Local kid makes good
FAIR HAVEN — A Manchester native with a presidential pedigree was elected mayor of Fair Haven on Town Meeting Day.
Fair Haven voters elected a 3-year-old Nubian goat named Lincoln as the town's pet mayor in a close race, in which Lincoln edged a Samoyed dog named Sammie by two votes.
As any political candidate in Vermont will tell you, having several generations of roots in the Green Mountain State will provide a leg up in a local election.
But certainly being able to say you came from the home of the son of one of the United States' most popular presidents must carry some weight.
Lincoln was born at Hildene Farm and Goat Dairy, and staff there immediately recognized the new mayor.
"She stood out for those great ears of hers," said Paula Maynard, Hildene's press director.
Lincoln was known as Tammy Sue when she was just a kid at Hildene, after having been named after a worker there.
"Tammy, the woman she was originally named for, saw her on Facebook and knew it was Tammy Sue immediately," Maynard said.
According to Hildene's literature, Robert Todd Lincoln, the son of President Abraham Lincoln, was a gentleman farmer, and his granddaughter, Peggy Beckwith, raised goats, sheep and cattle. Beckwith was the last family member to live at the estate.
Today, Hildene features a small herd of dairy goats, which are milked to make cheese that is sold in the welcome center. The Georgian revival mansion and its 412 acres feature a formal garden, museum, store and a 1903 Pullman car, Sunbeam. Robert Todd Lincoln, who built the estate at the turn of the 20th century, was general counsel and later president of the Pullman Car Company.
Just as high schools and colleges tout their alumni who go out in the world and accomplish great things, there was a buzz at Hildene last week as news spread that it was one of their goats that had been elected mayor.
Brian Keefe, who will take over Hildene's presidency Jan. 1, is currently the special assistant to the president.
Keefe drew parallels between the new mayor of Fair Haven and America's 16th president.
"Abraham Lincoln left Kentucky at an early age to enter politics in Illinois, so it is possible to leave home and succeed in a new town," Keefe said. "Also, President Lincoln's ears were thought to be inordinately large, which was sometimes considered a sign of superior intelligence. Or craftiness. Either way, we're happy for Lincoln's success."
Fair Haven teacher Christopher Stanton, who owns the yard where the new mayor lives, bought the two Nubians from Hildene. Stanton said his goat's ears stuck out and kind of reminded him of Lincoln, who is said to have had big ears, hence the name.

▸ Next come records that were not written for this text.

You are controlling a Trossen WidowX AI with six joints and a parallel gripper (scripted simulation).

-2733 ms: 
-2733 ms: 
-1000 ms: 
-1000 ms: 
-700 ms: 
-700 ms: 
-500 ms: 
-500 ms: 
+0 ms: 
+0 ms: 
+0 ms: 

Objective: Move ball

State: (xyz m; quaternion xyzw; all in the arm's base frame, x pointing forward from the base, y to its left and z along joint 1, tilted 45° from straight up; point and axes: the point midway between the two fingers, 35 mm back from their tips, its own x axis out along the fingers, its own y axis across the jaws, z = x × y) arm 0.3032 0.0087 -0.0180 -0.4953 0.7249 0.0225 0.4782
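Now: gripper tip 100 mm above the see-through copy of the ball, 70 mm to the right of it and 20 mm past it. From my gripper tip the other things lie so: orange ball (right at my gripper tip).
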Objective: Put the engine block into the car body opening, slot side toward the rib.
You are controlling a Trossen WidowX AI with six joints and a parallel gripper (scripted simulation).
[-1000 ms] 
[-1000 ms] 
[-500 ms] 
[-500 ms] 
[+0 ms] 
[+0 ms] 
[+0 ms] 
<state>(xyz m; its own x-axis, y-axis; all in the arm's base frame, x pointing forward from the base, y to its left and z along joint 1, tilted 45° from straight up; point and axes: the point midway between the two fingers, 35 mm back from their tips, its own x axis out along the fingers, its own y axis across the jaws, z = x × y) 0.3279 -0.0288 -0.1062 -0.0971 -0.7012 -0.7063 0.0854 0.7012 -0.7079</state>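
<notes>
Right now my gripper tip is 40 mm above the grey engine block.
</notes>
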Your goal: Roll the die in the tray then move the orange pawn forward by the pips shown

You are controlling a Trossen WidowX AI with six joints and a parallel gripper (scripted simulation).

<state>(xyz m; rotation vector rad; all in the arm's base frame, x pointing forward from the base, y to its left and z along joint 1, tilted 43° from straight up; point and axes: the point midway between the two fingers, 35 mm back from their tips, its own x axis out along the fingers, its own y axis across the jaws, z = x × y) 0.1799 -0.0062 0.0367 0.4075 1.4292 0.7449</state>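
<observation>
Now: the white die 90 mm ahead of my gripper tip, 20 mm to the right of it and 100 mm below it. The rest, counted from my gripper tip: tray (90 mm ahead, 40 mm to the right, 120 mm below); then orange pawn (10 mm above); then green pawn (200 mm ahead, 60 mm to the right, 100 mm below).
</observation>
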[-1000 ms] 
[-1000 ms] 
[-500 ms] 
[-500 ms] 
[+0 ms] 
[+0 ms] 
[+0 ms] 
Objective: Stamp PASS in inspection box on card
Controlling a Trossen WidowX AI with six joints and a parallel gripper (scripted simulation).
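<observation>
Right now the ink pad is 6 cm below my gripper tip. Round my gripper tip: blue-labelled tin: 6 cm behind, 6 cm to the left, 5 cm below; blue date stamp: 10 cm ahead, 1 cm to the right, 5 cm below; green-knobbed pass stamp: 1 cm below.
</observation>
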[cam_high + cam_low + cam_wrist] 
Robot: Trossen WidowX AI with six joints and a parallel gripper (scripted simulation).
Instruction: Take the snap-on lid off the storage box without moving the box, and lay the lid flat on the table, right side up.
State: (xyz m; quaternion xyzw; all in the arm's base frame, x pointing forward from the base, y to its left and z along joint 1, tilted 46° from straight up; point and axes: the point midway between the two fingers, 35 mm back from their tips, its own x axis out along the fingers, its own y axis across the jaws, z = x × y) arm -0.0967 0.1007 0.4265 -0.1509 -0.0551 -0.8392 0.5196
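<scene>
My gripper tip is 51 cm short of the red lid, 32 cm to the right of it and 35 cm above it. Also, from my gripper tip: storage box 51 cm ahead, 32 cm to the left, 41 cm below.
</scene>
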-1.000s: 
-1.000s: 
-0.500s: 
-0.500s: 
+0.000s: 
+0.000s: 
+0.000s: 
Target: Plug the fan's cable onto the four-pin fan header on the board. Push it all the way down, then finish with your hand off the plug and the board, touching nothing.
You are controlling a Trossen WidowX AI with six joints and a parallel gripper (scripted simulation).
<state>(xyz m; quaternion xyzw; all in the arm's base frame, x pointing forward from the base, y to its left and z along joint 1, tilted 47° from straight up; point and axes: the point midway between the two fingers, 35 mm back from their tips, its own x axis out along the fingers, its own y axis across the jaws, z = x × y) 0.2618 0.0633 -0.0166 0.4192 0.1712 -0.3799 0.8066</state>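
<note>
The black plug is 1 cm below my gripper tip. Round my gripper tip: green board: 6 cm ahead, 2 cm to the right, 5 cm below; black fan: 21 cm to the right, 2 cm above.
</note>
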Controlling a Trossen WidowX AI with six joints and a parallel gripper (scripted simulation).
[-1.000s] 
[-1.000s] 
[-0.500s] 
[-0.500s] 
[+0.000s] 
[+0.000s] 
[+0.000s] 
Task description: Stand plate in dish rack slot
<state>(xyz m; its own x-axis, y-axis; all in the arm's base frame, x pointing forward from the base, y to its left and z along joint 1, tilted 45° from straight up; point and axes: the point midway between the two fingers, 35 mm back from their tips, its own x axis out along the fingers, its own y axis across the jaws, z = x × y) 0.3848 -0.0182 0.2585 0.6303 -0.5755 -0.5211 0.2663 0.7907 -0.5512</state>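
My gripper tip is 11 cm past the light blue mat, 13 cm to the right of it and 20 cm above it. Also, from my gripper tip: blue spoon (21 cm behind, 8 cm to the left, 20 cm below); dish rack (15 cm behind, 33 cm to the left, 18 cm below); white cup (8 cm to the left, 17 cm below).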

What started out as a fundraiser at the town offices suddenly turned into a lesson on civics for the students.
"People took interest and participated," Gunter said. "It turned into a great little project of civic pride and a civic engagement project."
While the actual mayoral race couldn't actually be put on the ballot, it was offered to voters at the polls.
In all, 53 votes were cast for mayor from about a quarter of the nearly 400 voters who cast ballots.
Lincoln was elected to a one-year term and was sworn in Tuesday at the Select Board meeting. She's expected to be making appearances at public events throughout the year.
Lincoln's campaign got started innocently enough.
Fair Haven Town Manager Joe Gunter said he came up with the idea to hold a pet mayor race to help raise money to replace the playground behind the town elementary school.
Students paid $5 per entry to nominate a pet in the mayoral race and the political campaign drew 16 candidates, which is a great turnout in a small Vermont town. Or anywhere.
The vote has put Fair Haven in the headlines for something positive.
A year ago, the small Vermont town of 2,500 near the New York state line made headlines after an alleged school shooting plan was foiled at the local high school.
Last week, the town that bills itself as the "Slate Center of the Nation" for all the slate that is quarried in the area, found itself making headlines across the Internet.
The potential good from all that free press wasn't lost on Gunter.
"It's a fun thing," Gunter said. "We're getting a lot of miles out it. It's great."
Meanwhile, just 38 miles away, on the other side of the Taconic Mountains in Manchester, the stunning mayoral victory was also being celebrated.
For any other towns out there looking for new political leadership, Keefe points out there are currently more than two dozen pregnant Nubian does at Hildene and the first birth of the season is expected April 16.
Who knows how many future mayors may be born this spring.